> [How to complete this task]: Which lines of the records below contain the string "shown"? Report each of them.

[[ Entries provided open ]]

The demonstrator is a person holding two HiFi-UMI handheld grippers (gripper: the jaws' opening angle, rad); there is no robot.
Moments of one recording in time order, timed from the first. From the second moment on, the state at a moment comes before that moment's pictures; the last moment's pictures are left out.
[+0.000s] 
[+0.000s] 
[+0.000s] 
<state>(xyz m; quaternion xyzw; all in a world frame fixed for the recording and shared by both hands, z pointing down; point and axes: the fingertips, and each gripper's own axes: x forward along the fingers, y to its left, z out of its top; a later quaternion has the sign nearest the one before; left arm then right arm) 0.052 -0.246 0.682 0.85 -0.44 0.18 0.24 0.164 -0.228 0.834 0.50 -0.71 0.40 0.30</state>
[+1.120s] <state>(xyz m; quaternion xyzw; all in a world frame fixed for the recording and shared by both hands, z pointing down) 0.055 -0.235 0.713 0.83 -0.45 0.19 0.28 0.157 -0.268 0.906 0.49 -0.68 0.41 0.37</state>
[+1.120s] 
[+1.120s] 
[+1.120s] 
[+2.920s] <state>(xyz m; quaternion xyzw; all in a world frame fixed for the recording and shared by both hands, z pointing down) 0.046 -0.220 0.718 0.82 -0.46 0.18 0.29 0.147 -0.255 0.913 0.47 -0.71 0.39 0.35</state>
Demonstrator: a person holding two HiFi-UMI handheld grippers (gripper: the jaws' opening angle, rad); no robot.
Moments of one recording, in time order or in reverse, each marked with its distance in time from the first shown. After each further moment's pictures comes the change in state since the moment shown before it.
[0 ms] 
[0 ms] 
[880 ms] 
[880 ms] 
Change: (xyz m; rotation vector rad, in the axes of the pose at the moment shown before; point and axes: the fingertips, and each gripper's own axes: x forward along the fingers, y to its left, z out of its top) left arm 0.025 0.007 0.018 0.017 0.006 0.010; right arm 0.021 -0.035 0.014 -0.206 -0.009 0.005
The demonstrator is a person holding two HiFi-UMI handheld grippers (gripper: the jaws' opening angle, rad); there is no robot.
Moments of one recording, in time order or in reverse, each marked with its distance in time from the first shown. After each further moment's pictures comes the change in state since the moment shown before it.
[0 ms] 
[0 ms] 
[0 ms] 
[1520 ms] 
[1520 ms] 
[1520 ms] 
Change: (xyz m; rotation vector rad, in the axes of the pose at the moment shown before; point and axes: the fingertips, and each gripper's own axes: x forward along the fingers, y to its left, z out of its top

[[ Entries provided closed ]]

> [Exercise result]:
Moments of one recording, in time order or in reverse, each marked with its distance in time from the first shown. After each further moment's pictures comes the change in state since the moment shown before it.
Change: (xyz m; rotation vector rad, in the axes of the pose at the moment shown before; point and axes: the fingertips, and each gripper's own axes: x forward along the fingers, y to its left, z out of its top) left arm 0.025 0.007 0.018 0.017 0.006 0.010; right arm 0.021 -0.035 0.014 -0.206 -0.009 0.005
Moments of one recording, in time order or in reverse, each marked with its distance in time from the first shown. After each further moment's pictures comes the change in state since the moment shown before it.
Change: (xyz m; rotation vector rad, in the axes of the pose at the moment shown before; point and axes: the fingertips, and each gripper's own axes: x forward along the fingers, y to its left, z out of its top

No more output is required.